◆ Task prompt
Go through the entries and copy each one exactly. Leave none out.

Start of Stored data

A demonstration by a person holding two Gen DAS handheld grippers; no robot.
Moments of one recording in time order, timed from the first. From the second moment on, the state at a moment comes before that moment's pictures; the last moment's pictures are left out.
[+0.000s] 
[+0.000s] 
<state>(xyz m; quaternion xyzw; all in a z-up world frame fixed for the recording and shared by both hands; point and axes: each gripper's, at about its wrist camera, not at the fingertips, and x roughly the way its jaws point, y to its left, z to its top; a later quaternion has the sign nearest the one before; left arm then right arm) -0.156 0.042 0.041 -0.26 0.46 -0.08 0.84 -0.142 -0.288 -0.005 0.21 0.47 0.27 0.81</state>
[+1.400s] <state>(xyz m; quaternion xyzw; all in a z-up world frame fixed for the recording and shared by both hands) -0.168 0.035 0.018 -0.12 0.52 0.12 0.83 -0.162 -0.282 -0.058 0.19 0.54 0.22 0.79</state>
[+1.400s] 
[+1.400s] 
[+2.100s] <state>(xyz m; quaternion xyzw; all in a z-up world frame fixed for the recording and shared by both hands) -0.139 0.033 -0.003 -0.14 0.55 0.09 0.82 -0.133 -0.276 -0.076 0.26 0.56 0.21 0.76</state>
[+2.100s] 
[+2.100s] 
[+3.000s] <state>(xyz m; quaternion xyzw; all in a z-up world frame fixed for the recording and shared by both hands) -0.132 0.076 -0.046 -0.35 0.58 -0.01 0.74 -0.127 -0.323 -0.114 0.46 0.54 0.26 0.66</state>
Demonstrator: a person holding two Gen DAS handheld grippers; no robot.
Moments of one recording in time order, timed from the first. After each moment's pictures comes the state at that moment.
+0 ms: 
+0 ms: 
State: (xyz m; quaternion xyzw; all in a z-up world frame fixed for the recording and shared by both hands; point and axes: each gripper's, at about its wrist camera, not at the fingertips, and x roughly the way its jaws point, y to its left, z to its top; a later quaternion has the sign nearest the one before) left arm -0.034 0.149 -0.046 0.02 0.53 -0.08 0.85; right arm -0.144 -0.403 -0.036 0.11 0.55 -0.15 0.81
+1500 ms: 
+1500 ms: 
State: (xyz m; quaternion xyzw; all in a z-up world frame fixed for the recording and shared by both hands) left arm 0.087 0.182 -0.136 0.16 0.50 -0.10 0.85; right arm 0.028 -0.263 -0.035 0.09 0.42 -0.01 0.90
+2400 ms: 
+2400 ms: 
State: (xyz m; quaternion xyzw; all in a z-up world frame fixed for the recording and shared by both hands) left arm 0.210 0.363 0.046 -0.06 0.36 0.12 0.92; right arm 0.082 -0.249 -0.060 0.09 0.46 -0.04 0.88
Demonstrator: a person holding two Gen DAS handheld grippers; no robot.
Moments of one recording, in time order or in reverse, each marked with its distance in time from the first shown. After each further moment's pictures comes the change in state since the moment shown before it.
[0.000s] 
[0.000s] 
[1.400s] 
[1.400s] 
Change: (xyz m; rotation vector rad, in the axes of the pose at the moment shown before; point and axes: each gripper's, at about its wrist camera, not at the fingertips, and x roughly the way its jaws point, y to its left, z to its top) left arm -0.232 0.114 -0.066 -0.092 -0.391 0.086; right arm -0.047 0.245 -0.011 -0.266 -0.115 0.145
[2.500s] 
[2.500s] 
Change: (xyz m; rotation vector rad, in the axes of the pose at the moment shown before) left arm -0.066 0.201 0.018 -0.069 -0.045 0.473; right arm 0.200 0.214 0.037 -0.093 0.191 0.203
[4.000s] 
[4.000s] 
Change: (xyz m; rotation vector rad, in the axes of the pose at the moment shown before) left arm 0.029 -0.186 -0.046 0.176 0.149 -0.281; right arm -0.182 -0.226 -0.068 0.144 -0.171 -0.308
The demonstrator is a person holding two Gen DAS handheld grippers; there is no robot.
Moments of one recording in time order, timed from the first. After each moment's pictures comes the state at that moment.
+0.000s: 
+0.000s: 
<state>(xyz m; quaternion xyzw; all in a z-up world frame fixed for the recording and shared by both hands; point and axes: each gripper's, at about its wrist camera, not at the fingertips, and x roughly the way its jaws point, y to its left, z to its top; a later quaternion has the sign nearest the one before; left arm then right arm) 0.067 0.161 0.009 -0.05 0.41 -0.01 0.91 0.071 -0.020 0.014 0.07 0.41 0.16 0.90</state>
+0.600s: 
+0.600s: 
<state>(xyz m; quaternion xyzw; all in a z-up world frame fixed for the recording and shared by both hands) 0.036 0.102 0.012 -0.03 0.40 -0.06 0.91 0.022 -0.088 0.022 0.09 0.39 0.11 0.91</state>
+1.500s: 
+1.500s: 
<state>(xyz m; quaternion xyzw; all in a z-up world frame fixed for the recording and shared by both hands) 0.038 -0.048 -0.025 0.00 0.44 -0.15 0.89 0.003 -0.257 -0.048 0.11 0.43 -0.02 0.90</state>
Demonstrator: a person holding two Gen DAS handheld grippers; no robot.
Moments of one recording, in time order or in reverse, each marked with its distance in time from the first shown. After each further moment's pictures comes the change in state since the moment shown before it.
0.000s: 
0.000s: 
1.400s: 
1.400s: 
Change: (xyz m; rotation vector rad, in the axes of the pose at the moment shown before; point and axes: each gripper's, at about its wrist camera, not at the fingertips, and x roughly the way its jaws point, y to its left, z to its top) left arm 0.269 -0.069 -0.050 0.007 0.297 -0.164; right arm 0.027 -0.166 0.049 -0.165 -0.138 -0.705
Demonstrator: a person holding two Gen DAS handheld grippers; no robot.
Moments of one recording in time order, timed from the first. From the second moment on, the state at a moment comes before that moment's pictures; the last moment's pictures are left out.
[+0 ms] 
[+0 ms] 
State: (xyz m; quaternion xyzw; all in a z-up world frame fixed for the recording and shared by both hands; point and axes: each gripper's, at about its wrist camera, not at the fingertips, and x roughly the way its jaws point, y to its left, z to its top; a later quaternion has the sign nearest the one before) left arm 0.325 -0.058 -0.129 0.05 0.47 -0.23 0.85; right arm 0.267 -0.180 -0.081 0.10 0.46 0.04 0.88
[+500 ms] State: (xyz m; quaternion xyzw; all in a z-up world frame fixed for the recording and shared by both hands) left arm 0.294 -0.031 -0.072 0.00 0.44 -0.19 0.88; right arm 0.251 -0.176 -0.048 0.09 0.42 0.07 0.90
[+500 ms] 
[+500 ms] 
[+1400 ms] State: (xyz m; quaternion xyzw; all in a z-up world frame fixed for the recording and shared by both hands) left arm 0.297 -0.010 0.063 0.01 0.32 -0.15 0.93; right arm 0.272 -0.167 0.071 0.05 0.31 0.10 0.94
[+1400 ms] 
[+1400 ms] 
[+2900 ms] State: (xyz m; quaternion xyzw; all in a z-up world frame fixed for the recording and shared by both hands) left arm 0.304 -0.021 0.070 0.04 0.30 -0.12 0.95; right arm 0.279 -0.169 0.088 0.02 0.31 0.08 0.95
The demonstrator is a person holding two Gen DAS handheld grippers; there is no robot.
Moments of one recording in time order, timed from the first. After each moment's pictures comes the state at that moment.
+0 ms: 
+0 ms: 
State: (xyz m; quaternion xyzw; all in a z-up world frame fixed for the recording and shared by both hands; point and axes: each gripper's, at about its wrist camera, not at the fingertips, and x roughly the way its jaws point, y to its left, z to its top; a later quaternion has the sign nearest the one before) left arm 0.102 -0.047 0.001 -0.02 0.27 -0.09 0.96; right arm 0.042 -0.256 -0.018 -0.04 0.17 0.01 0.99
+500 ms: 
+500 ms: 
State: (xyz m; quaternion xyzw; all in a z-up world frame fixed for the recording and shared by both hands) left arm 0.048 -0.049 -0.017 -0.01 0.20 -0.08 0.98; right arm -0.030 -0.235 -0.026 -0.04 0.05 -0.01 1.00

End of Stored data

◆ Written reply
A demonstration by a person holding two Gen DAS handheld grippers; no robot.
Moments of one recording in time order, timed from the first. From the second moment on, the state at a moment comes before that moment's pictures; the last moment's pictures are left out.
[+0.000s] 
[+0.000s] 
<state>(xyz m; quaternion xyzw; all in a z-up world frame fixed for the recording and shared by both hands; point and axes: each gripper's, at about its wrist camera, not at the fingertips, and x roughly the way its jaws point, y to its left, z to its top; a later quaternion has the sign nearest the one before; left arm then right arm) -0.156 0.042 0.041 -0.26 0.46 -0.08 0.84 -0.142 -0.288 -0.005 0.21 0.47 0.27 0.81</state>
[+1.400s] <state>(xyz m; quaternion xyzw; all in a z-up world frame fixed for the recording and shared by both hands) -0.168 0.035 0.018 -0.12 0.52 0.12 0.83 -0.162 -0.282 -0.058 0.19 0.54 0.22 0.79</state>
[+1.400s] 
[+1.400s] 
[+2.100s] <state>(xyz m; quaternion xyzw; all in a z-up world frame fixed for the recording and shared by both hands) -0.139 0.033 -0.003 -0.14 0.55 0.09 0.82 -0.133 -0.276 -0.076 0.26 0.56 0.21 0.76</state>
[+2.100s] 
[+2.100s] 
[+3.000s] <state>(xyz m; quaternion xyzw; all in a z-up world frame fixed for the recording and shared by both hands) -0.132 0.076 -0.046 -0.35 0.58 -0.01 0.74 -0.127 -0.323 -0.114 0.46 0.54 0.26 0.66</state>
Demonstrator: a person holding two Gen DAS handheld grippers; no robot.
Moments of one recording in time order, timed from the first. After each moment's pictures comes the state at that moment.
+0 ms: 
+0 ms: 
State: (xyz m; quaternion xyzw; all in a z-up world frame fixed for the recording and shared by both hands; point and axes: each gripper's, at about its wrist camera, not at the fingertips, and x roughly the way its jaws point, y to its left, z to its top; a later quaternion has the sign nearest the one before) left arm -0.034 0.149 -0.046 0.02 0.53 -0.08 0.85; right arm -0.144 -0.403 -0.036 0.11 0.55 -0.15 0.81
+1500 ms: 
+1500 ms: 
State: (xyz m; quaternion xyzw; all in a z-up world frame fixed for the recording and shared by both hands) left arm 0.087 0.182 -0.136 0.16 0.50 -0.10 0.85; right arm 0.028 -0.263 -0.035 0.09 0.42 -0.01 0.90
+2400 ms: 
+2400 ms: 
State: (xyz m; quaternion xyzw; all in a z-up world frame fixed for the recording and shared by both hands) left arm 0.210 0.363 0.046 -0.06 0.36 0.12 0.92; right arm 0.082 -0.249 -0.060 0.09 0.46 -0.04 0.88
Demonstrator: a person holding two Gen DAS handheld grippers; no robot.
Moments of one recording, in time order or in reverse, each marked with its distance in time from the first shown. After each further moment's pictures comes the change in state since the moment shown before it.
[0.000s] 
[0.000s] 
[1.400s] 
[1.400s] 
Change: (xyz m; rotation vector rad, in the axes of the pose at the moment shown before; point and axes: each gripper's, at about its wrist camera, not at the fingertips, and x roughly the way its jaws point, y to its left, z to its top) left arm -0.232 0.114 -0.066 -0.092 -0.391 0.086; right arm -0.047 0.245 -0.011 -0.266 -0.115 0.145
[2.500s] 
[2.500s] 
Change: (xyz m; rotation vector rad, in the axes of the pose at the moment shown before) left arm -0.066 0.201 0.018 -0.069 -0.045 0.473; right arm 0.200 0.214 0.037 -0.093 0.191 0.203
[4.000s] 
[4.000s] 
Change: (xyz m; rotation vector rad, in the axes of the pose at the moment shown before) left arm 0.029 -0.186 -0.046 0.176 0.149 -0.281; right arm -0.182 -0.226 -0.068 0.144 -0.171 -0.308
The demonstrator is a person holding two Gen DAS handheld grippers; there is no robot.
Moments of one recording in time order, timed from the first. After each moment's pictures comes the state at that moment.
+0.000s: 
+0.000s: 
<state>(xyz m; quaternion xyzw; all in a z-up world frame fixed for the recording and shared by both hands; point and axes: each gripper's, at about its wrist camera, not at the fingertips, and x roughly the way its jaws point, y to its left, z to its top; a later quaternion has the sign nearest the one before; left arm then right arm) 0.067 0.161 0.009 -0.05 0.41 -0.01 0.91 0.071 -0.020 0.014 0.07 0.41 0.16 0.90</state>
+0.600s: 
+0.600s: 
<state>(xyz m; quaternion xyzw; all in a z-up world frame fixed for the recording and shared by both hands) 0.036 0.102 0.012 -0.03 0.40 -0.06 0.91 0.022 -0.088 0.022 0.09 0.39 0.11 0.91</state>
+1.500s: 
+1.500s: 
<state>(xyz m; quaternion xyzw; all in a z-up world frame fixed for the recording and shared by both hands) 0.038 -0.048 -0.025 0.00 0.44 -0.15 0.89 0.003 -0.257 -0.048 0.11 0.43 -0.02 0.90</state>
Demonstrator: a person holding two Gen DAS handheld grippers; no robot.
Moments of one recording, in time order or in reverse, each marked with its distance in time from the first shown. After each further moment's pictures comes the change in state since the moment shown before it.
0.000s: 
0.000s: 
1.400s: 
1.400s: 
Change: (xyz m; rotation vector rad, in the axes of the pose at the moment shown before; point and axes: each gripper's, at about its wrist camera, not at the fingertips, and x roughly the way its jaws point, y to its left, z to its top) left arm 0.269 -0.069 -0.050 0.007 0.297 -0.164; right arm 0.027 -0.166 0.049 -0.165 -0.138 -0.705
Demonstrator: a person holding two Gen DAS handheld grippers; no robot.
Moments of one recording in time order, timed from the first. From the second moment on, the state at a moment comes before that moment's pictures; the last moment's pictures are left out.
[+0 ms] 
[+0 ms] 
State: (xyz m; quaternion xyzw; all in a z-up world frame fixed for the recording and shared by both hands; point and axes: each gripper's, at about its wrist camera, not at the fingertips, and x roughly the way its jaws point, y to its left, z to its top; a later quaternion has the sign nearest the one before) left arm 0.325 -0.058 -0.129 0.05 0.47 -0.23 0.85; right arm 0.267 -0.180 -0.081 0.10 0.46 0.04 0.88
[+500 ms] State: (xyz m; quaternion xyzw; all in a z-up world frame fixed for the recording and shared by both hands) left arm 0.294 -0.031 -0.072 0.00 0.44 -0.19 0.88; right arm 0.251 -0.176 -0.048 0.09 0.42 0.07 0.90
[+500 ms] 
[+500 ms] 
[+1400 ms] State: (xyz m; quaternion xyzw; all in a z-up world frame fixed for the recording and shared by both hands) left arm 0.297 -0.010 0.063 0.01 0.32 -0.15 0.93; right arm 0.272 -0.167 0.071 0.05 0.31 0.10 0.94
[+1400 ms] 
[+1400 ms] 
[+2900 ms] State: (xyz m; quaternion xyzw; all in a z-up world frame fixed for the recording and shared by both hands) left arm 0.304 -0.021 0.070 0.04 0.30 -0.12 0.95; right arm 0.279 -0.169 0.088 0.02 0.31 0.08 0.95
The demonstrator is a person holding two Gen DAS handheld grippers; there is no robot.
Moments of one recording in time order, timed from the first. After each moment's pictures comes the state at that moment.
+0 ms: 
+0 ms: 
State: (xyz m; quaternion xyzw; all in a z-up world frame fixed for the recording and shared by both hands; point and axes: each gripper's, at about its wrist camera, not at the fingertips, and x roughly the way its jaws point, y to its left, z to its top; a later quaternion has the sign nearest the one before) left arm 0.102 -0.047 0.001 -0.02 0.27 -0.09 0.96; right arm 0.042 -0.256 -0.018 -0.04 0.17 0.01 0.99
+500 ms: 
+500 ms: 
State: (xyz m; quaternion xyzw; all in a z-up world frame fixed for the recording and shared by both hands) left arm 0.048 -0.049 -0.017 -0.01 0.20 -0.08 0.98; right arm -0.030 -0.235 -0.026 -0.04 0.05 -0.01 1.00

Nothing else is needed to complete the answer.